Ensemble Methods

Great, so now that you’ve learned about decision trees, let’s learn about some new methods for making them more powerful. The idea is actually quite simple: we’re going to combine several weaker models (in this case, individual decision trees) together to make a more powerful model. The constituent models are called weak learners , while the combined model is called the strong learner . Combining many models together to yield a more powerful model is called ensembling .

A key part of ensembling, though, is that the constituent models are not the same. In fact, ensembles tend to yield better results when the constituent models are very different . So how do we use the same dataset to grow many different trees? Well, there are actually many ways. Let’s discuss a few of the most commonly used ones.
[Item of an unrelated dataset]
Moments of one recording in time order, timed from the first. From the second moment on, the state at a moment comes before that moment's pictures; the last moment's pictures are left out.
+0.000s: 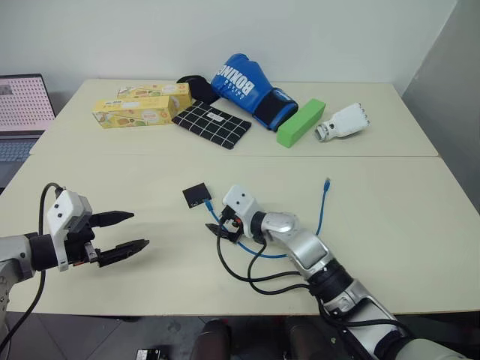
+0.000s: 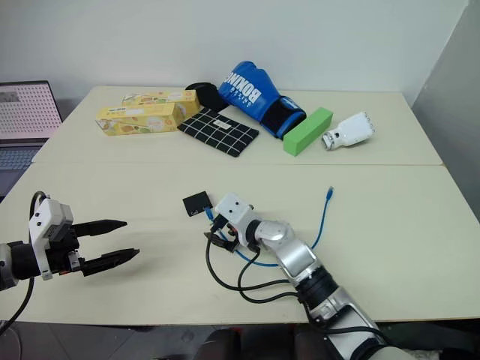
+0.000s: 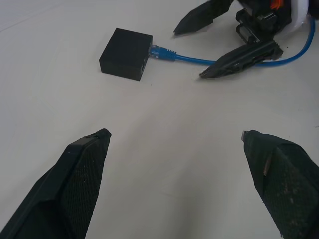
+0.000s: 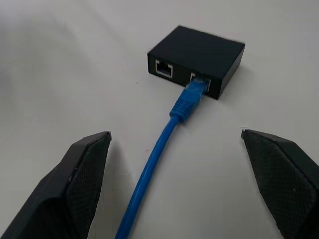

For every tree, create a new dataset by drawing a random subset of rows from the original dataset. Train the tree on this new dataset.
For every tree, create a new dataset by drawing a random subset of rows from the original dataset with replacement . Train the tree on this new dataset.
For every tree, create a new dataset by drawing a random subset of columns from the original dataset. Train the tree on this new dataset.

These are examples of "perturbations"—ways to "shake up" the constituent trees in order to ensure that they are different from each other. These are all examples of ways to introduce “perturbations” randomly and independently . In contrast, there's another class of methods where perturbations (on a given training set) are chosen deterministically and serially, with the nth perturbation depending strongly on all of the previously generated rules. So that we have more time to talk about the random and independent methods, we’re not going to talk more about the deterministic and serial methods for now.